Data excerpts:
______________________________

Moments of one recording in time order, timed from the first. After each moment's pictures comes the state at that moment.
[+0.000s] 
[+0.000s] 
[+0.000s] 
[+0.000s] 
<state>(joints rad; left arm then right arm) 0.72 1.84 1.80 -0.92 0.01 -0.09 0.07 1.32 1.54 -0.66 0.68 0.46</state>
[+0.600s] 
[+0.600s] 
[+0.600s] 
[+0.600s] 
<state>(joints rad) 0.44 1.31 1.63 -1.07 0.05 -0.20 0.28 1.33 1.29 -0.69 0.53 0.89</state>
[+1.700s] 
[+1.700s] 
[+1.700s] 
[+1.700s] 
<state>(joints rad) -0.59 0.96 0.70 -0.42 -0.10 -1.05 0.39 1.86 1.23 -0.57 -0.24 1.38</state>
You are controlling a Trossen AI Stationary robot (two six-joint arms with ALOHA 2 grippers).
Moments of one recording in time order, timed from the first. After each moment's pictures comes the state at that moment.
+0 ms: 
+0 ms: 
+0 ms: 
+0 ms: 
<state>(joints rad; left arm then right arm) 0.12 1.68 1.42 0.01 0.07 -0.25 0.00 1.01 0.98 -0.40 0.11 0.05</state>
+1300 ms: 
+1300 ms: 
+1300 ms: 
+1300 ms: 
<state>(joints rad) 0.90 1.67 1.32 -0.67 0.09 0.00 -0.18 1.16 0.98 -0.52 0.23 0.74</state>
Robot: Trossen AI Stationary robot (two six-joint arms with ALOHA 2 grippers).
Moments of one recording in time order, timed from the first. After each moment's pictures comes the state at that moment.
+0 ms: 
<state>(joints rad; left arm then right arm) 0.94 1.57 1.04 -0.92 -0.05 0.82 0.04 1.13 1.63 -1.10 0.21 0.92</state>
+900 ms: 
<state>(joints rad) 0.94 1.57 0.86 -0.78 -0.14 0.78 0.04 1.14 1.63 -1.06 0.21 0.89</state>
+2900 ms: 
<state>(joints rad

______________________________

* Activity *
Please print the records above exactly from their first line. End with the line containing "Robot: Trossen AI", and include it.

* Answer box *
Moments of one recording in time order, timed from the first. After each moment's pictures comes the state at that moment.
[+0.000s] 
[+0.000s] 
[+0.000s] 
[+0.000s] 
<state>(joints rad; left arm then right arm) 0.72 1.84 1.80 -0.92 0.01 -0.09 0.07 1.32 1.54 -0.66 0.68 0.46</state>
[+0.600s] 
[+0.600s] 
[+0.600s] 
[+0.600s] 
<state>(joints rad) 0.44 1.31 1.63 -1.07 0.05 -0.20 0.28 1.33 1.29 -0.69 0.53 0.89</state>
[+1.700s] 
[+1.700s] 
[+1.700s] 
[+1.700s] 
<state>(joints rad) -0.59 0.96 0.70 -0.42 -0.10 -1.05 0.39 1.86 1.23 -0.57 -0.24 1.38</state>
You are controlling a Trossen AI Stationary robot (two six-joint arms with ALOHA 2 grippers).
Moments of one recording in time order, timed from the first. After each moment's pictures comes the state at that moment.
+0 ms: 
+0 ms: 
+0 ms: 
+0 ms: 
<state>(joints rad; left arm then right arm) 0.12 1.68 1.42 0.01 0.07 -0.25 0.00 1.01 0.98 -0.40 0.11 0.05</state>
+1300 ms: 
+1300 ms: 
+1300 ms: 
+1300 ms: 
<state>(joints rad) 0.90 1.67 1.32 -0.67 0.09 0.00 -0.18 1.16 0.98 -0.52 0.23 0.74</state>
Robot: Trossen AI Stationary robot (two six-joint arms with ALOHA 2 grippers).

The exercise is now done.